Connecting Q to TCF for MEMS and piezoelectric resonators

TL;DR

This paper presents a phenomenological model linking the quality factor and temperature coefficient of frequency in MEMS resonators, revealing that nonlinear effects influencing TCF also limit Q, with practical applications to piezoelectric resonators.

Contribution

It introduces a new model connecting Q and TCF through anharmonic oscillator theory, extending to piezoelectric MEMS and providing a formula for estimating resonator losses.

Findings

The same nonlinear terms affect both Q and TCF.

A concise formula estimates resonator loss related to Woodruff's damping.

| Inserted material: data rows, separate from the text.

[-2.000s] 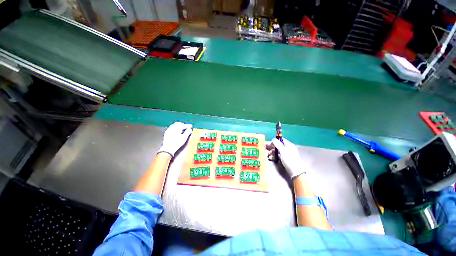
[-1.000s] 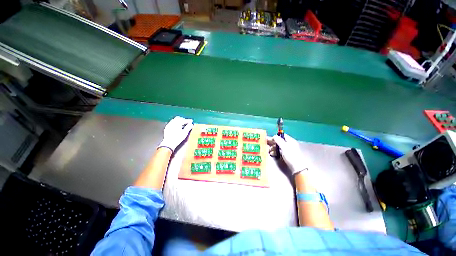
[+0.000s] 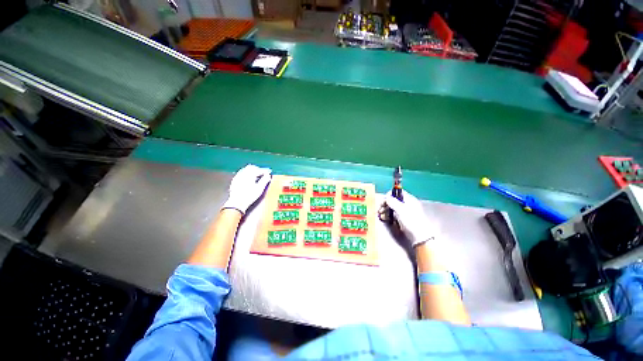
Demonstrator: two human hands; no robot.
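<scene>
An orange board tray (image 3: 292, 251) lies flat on the silver metal sheet (image 3: 338, 292), holding several small green circuit boards (image 3: 319, 217) in three columns. My left hand (image 3: 247, 189), in a white glove, rests at the tray's upper left edge; its fingertips touch the edge, and I cannot tell how firmly they grip. My right hand (image 3: 409, 217), also gloved, is beside the tray's right edge. It is closed around side cutters (image 3: 398, 185), whose dark jaws point away from me. A light blue wrist strap (image 3: 438, 278) is on the right wrist.
A black brush-like item (image 3: 505, 248) lies on the sheet at right. Beyond are a blue soldering iron (image 3: 525, 200), a fan box (image 3: 612, 220) and a solder spool (image 3: 599, 307). A person's blue sleeve (image 3: 630, 300) shows at the right rim. A black crate (image 3: 70, 310) is lower left. The green conveyor (image 3: 381, 127) runs behind.
The camera view has shifted slightly since the first frame. The cutters' tips have tilted slightly right in my right hand. My left hand and the tray have stayed together.
</scene>
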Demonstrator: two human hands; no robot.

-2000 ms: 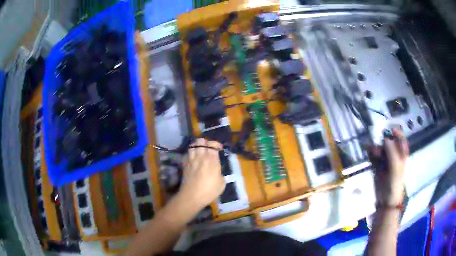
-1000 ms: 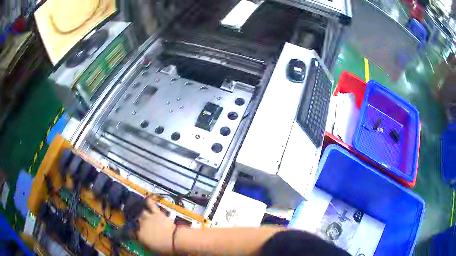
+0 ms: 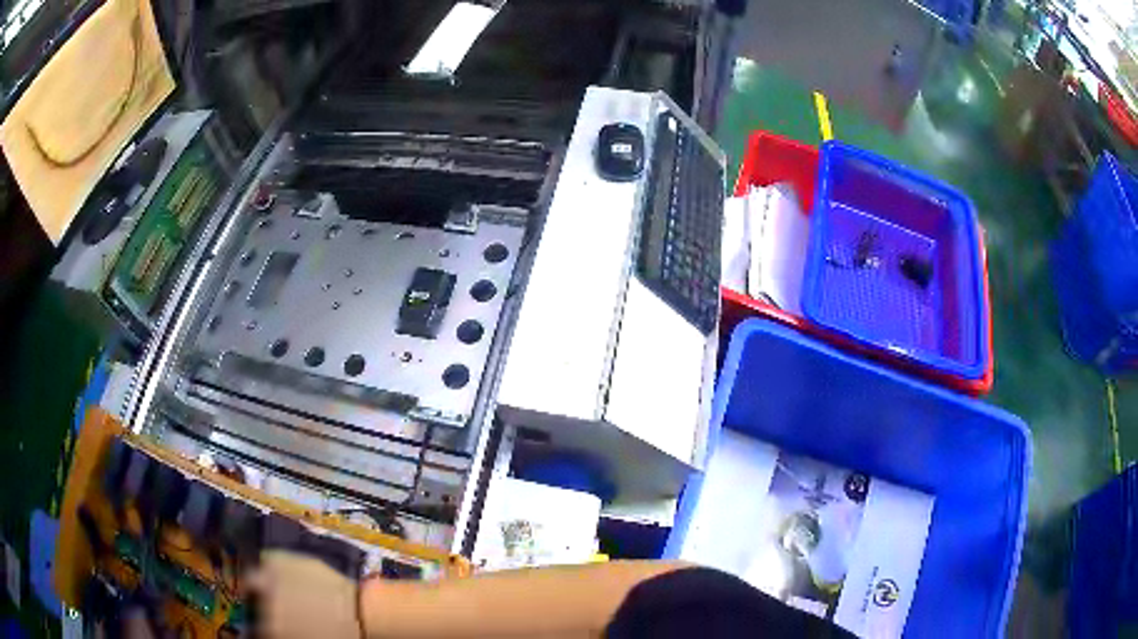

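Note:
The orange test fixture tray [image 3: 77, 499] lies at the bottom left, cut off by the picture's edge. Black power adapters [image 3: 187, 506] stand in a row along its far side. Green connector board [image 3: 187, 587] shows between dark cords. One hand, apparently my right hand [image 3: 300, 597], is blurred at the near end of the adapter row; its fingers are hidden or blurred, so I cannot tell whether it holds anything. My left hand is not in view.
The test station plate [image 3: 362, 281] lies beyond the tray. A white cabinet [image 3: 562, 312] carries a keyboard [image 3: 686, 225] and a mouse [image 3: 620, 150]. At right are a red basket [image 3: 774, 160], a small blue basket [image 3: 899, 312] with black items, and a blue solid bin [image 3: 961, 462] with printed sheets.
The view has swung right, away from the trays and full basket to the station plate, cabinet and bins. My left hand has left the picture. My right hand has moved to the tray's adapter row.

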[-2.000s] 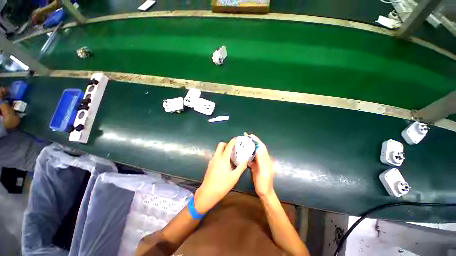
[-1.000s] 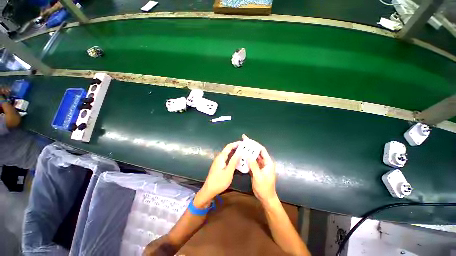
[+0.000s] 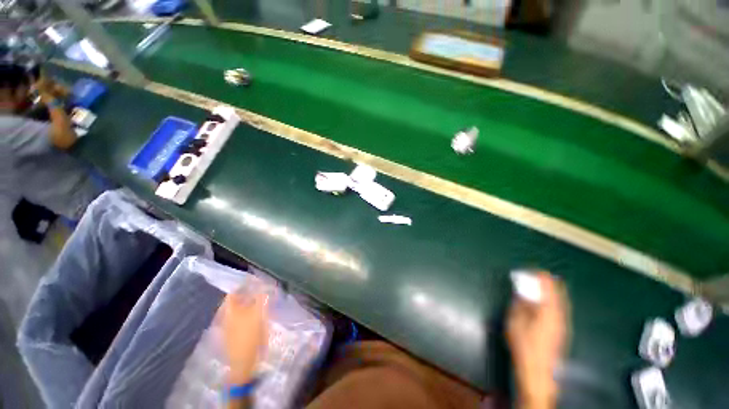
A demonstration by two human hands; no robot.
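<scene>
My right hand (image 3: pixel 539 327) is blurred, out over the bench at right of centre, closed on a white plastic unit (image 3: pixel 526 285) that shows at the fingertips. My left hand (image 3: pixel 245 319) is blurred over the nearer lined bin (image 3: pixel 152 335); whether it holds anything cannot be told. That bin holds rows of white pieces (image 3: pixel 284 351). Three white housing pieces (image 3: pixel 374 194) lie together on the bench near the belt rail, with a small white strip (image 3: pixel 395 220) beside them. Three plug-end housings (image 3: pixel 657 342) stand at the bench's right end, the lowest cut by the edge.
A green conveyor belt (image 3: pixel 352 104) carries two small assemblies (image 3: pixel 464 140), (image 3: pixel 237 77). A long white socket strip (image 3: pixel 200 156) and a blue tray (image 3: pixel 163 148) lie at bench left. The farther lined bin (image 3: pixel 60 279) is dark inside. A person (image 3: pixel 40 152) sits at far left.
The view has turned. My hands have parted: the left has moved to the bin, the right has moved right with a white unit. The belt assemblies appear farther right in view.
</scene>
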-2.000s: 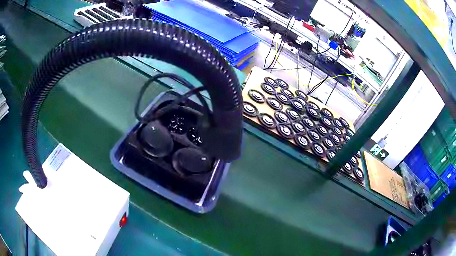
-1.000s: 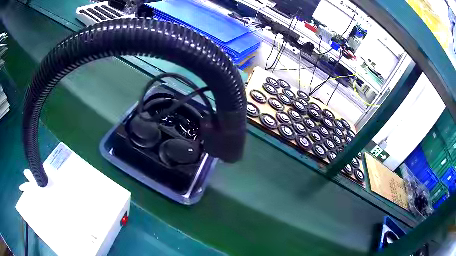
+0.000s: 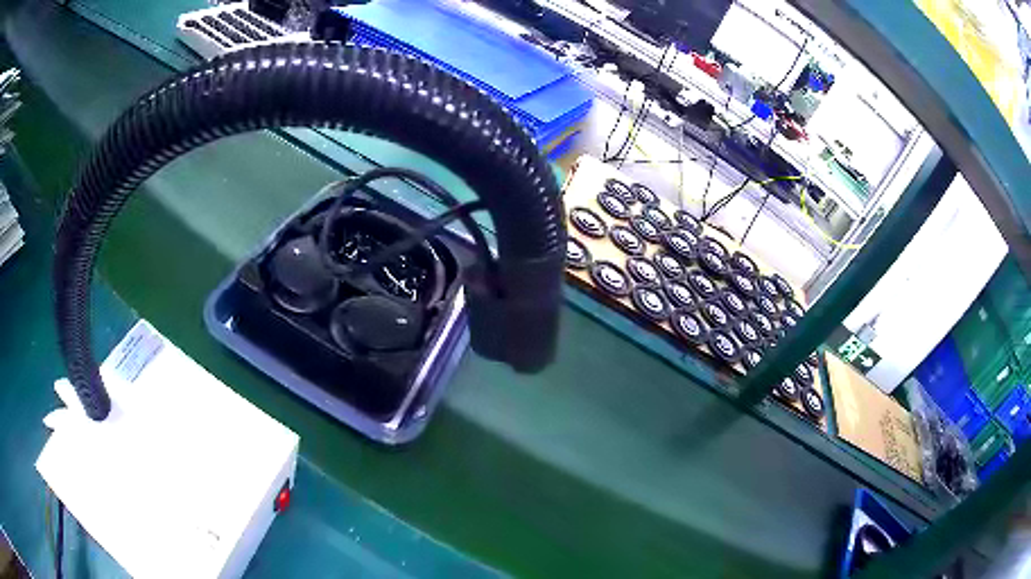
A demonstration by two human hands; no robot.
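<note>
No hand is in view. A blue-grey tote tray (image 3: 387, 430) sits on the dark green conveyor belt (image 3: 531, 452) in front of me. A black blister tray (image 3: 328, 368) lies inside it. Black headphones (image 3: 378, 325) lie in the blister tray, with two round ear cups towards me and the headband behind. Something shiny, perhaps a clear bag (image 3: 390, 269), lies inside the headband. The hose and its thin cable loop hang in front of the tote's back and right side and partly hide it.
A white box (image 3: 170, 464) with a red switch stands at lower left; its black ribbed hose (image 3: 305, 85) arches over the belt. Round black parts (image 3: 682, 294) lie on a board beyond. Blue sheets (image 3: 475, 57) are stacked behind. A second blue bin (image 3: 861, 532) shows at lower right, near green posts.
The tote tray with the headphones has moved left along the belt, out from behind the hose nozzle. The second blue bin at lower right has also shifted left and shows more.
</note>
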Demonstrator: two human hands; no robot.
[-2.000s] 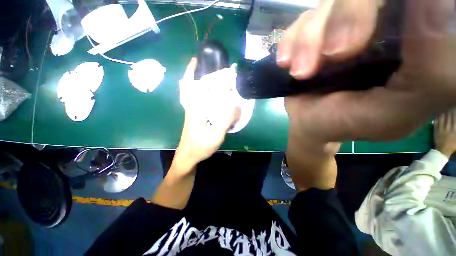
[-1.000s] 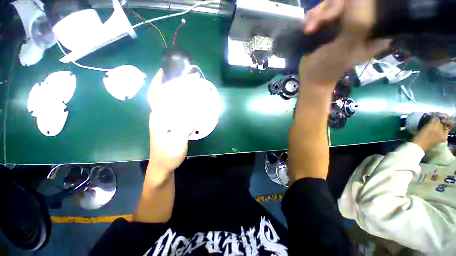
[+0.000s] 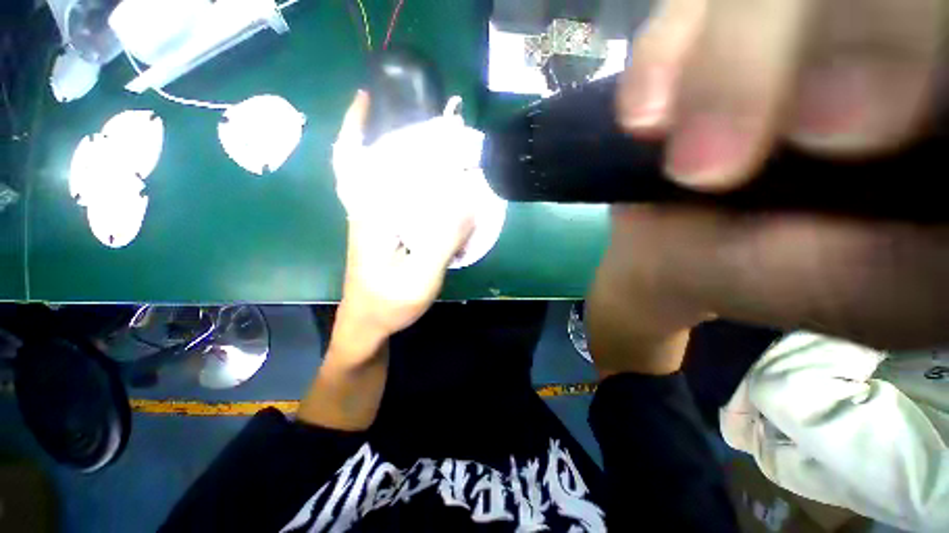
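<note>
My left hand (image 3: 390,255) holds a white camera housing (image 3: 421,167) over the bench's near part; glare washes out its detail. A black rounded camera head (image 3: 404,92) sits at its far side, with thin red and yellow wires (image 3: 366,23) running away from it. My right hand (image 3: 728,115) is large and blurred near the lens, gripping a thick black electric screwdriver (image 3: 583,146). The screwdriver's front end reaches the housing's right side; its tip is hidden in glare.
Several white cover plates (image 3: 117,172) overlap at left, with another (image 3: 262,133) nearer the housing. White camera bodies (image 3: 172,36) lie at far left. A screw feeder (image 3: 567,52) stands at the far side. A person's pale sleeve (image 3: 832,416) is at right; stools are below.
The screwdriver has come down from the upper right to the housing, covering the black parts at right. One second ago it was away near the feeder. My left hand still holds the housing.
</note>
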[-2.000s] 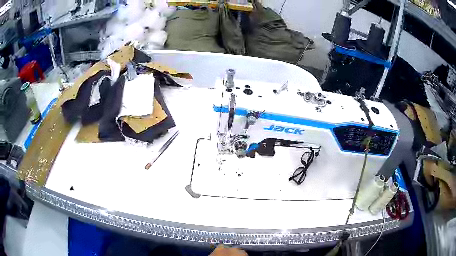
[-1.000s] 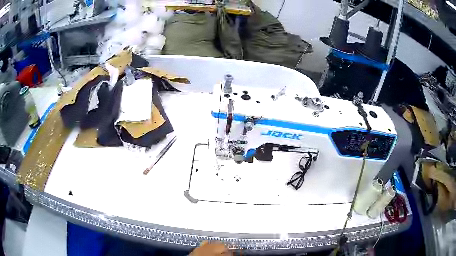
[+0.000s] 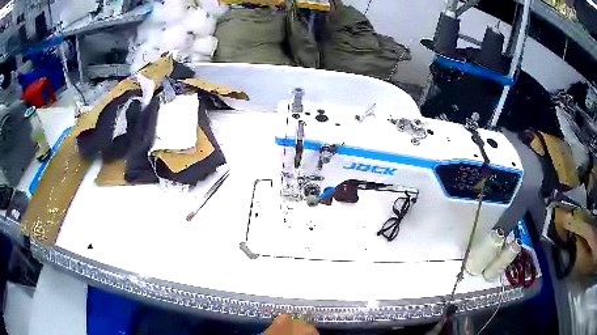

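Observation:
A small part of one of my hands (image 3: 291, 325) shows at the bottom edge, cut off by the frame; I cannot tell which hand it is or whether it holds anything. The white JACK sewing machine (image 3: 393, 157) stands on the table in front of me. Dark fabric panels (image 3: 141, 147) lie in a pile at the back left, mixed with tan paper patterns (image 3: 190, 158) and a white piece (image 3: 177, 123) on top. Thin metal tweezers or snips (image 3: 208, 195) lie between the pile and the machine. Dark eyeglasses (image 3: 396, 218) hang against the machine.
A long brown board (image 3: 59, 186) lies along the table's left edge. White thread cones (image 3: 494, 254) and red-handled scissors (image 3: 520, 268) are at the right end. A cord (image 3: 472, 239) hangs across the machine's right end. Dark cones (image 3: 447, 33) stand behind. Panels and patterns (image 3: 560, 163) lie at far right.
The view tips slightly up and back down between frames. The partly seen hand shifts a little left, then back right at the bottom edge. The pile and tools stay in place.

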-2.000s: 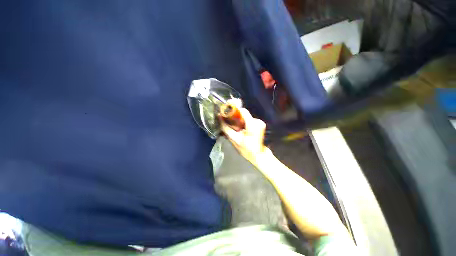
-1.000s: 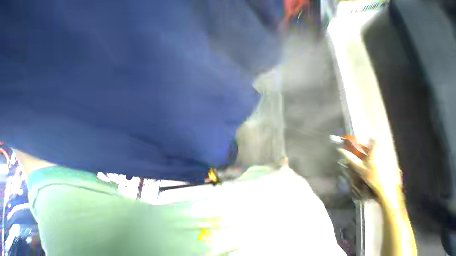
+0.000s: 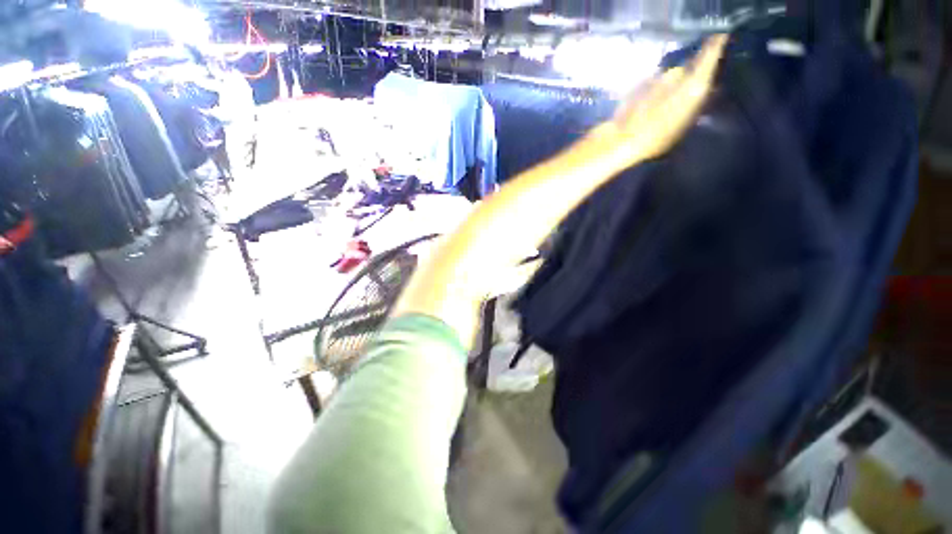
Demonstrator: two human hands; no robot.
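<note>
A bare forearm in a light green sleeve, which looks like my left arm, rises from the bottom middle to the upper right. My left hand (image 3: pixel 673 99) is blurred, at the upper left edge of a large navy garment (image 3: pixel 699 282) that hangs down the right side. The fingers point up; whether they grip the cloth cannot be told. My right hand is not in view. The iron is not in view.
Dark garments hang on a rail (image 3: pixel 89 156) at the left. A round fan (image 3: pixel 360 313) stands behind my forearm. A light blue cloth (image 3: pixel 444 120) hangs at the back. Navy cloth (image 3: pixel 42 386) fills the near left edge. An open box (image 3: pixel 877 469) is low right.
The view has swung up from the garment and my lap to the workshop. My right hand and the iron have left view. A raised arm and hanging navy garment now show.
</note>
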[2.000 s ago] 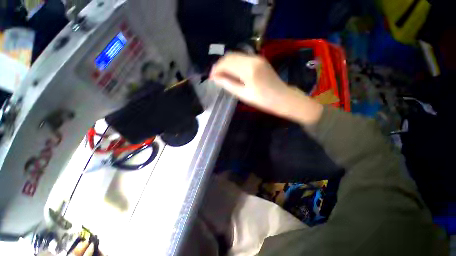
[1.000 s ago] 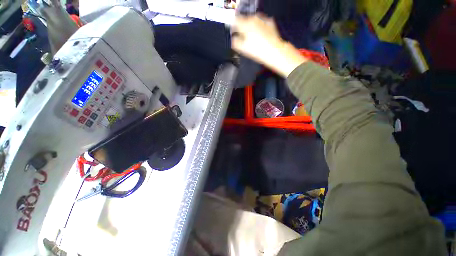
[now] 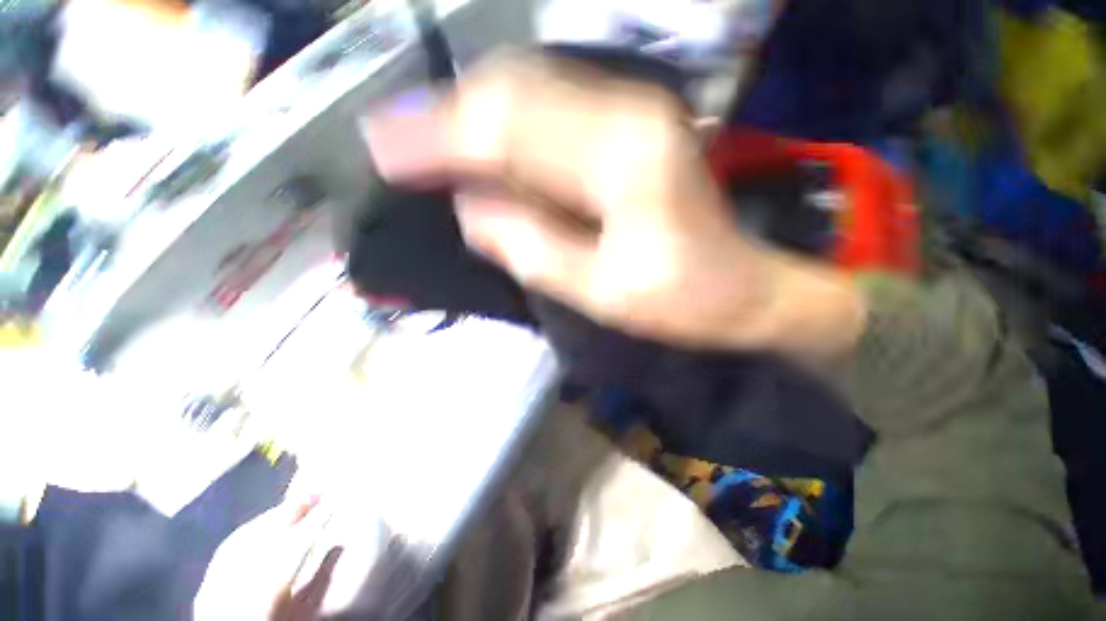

Model successfully applied to published data on AlN-on-diamond resonators.

Abstract

Two critical characteristics for any MEMS resonator are the quality factor ($Q$) and the temperature coefficient of frequency ($TCF$). The connection between $Q$ and $TCF$ is demonstrated here with a phenomenological anharmonic oscillator model. Specifically, it is shown that the same nonlinear terms responsible for the $TCF$ set an upper limit on the resonator's $Q$. A concise formula is found to estimate this loss and is shown to be closely related to Woodruff's formula for Akhiezer damping. The use of this formula is illustrated by extending the model to an important class of MEMS; piezoelectric resonators. Finally, the model is applied to published data for an AlN-on-diamond piezoelectric resonator. The focus here is on MEMS resonators, but the method should apply broadly to any resonance with non-zero $TCF$.